I climb out of bed slowly so my head won’t protest too much. I slept in my clothes. Well, that’s a relief, at least. Waking up hung over in a strange place is bad enough. I’m glad I don’t have to add naked to the description. When I open the door, I immediately recognize Bailey’s living room.
Did she come to the party last night?
I hung out at the stadium talking to Mia after the game, but my heart was only half in it, so when Bailey and Mia said they were going to the Cavern to do karaoke, I begged off. I remember walking back to Mr. Patterson’s, and I saw Chris on the front porch of that party house where I saw Sebastian last week. Chris said hi and invited me in. Maybe I was hoping to see Sebastian in there, or maybe I just wanted to grab a drink. The ugly words from the woman at the stadium felt like a dirty film on my skin, and I
just wanted to wash them away.
But Sebastian wasn’t there and neither was the redhead, and I kept thinking about how maybe they were together and how maybe he was kissing her. After a few glasses of that delicious red punch, I didn’t care that I didn’t know what Sebastian was doing. That was before I climbed onto the table to dance.

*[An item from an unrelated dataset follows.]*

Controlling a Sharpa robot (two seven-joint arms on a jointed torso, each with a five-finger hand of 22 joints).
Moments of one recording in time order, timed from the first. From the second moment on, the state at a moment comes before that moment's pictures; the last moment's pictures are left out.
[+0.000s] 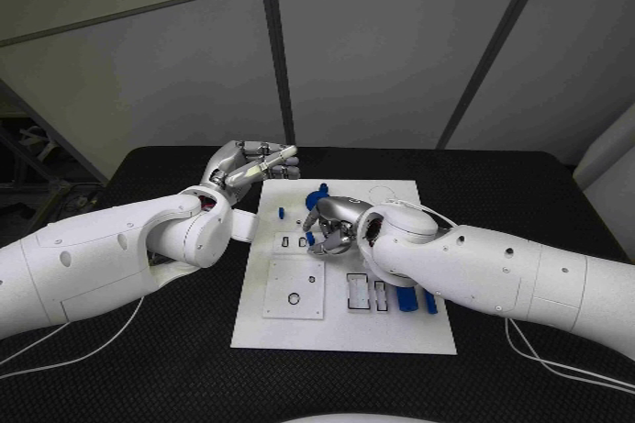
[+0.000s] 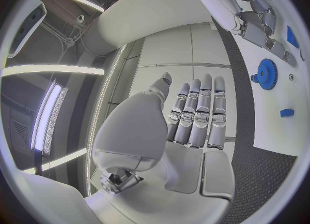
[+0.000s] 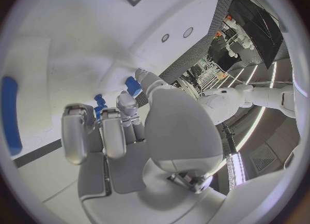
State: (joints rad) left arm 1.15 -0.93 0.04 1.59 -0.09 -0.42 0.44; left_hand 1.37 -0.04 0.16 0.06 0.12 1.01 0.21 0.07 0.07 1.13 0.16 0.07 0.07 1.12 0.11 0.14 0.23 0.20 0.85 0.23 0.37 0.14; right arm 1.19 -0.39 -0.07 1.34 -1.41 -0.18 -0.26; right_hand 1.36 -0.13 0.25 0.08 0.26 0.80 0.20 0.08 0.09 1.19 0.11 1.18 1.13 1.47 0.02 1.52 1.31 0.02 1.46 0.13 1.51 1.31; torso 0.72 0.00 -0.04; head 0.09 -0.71
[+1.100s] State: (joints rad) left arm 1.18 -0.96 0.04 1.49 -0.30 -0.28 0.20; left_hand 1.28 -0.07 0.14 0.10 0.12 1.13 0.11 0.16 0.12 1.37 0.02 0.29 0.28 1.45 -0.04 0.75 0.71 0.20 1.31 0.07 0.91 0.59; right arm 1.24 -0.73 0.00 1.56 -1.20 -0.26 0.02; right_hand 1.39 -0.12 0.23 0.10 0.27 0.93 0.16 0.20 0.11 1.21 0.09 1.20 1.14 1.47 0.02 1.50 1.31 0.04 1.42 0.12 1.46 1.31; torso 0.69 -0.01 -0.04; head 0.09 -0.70
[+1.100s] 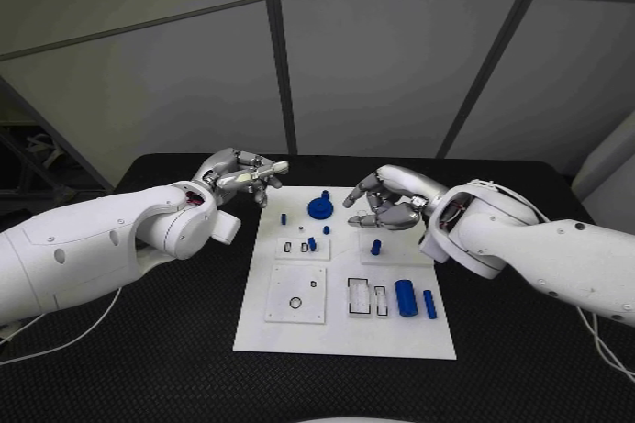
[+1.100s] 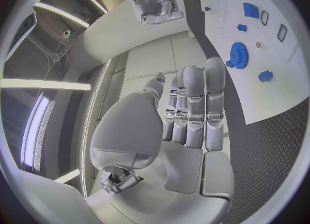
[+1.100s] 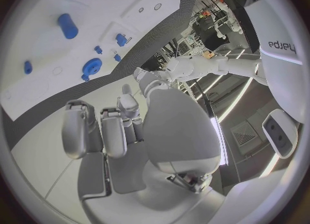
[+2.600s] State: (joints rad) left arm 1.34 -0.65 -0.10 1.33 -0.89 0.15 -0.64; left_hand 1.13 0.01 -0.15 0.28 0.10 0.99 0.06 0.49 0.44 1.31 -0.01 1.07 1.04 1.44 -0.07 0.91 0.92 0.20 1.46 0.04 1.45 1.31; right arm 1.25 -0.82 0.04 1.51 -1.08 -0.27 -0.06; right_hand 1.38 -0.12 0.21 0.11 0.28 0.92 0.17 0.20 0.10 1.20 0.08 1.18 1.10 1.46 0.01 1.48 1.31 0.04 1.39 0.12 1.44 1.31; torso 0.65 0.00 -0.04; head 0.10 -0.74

I drop my face into my hands.
I danced. On a table.
The memory isn’t complete—more like the shards of glass left in a broken window. Sharp, sticking out at odd angles and clearly missing pieces. Did Bailey meet me at the party and bring me here?
“How are you feeling?”
At the sound of Sebastian’s deep voice, I snap my head up. He’s coming out of the bathroom. He has wet hair and is shirtless, a pair of athletic shorts slung low across his hips. He’s still a little wet from his shower, and his skin looks so warm that I’m surprised the beads of water along his chest and shoulders don’t dissolve instantly. I should look away, but…shirtless Sebastian. Of course. Because this isn’t just Bailey’s living room. It’s Sebastian’s. Because Sebastian lives here…or will soon. Which means the bed I slept in belongs to Sebastian.
That revelation sends liquid warmth pooling low in my stomach, but that warmth turns to horror when I get another flash from last night. Sebastian at the party. Sebastian holding his hands at his sides as I threw myself at him. Then Sebastian…kissing me?
When I lift my eyes to meet his, he’s studying me, worry all over his face.
Oh my God, oh my God, oh my God. I threw myself at Sebastian and kissed him. Or did he kiss me? The memory is fractured, but I feel like he kissed me. Did I ask him to? Did I beg? I catch snippets of our conversation before they can fade from my mind.
“Tomorrow, I’ll be sober, and I won’t have the courage to ask for what I want.”
Yeah, that’s pretty damn close to begging. Ice-cold mortification snakes through my blood and I want to turn around, close the door, and climb right back into bed.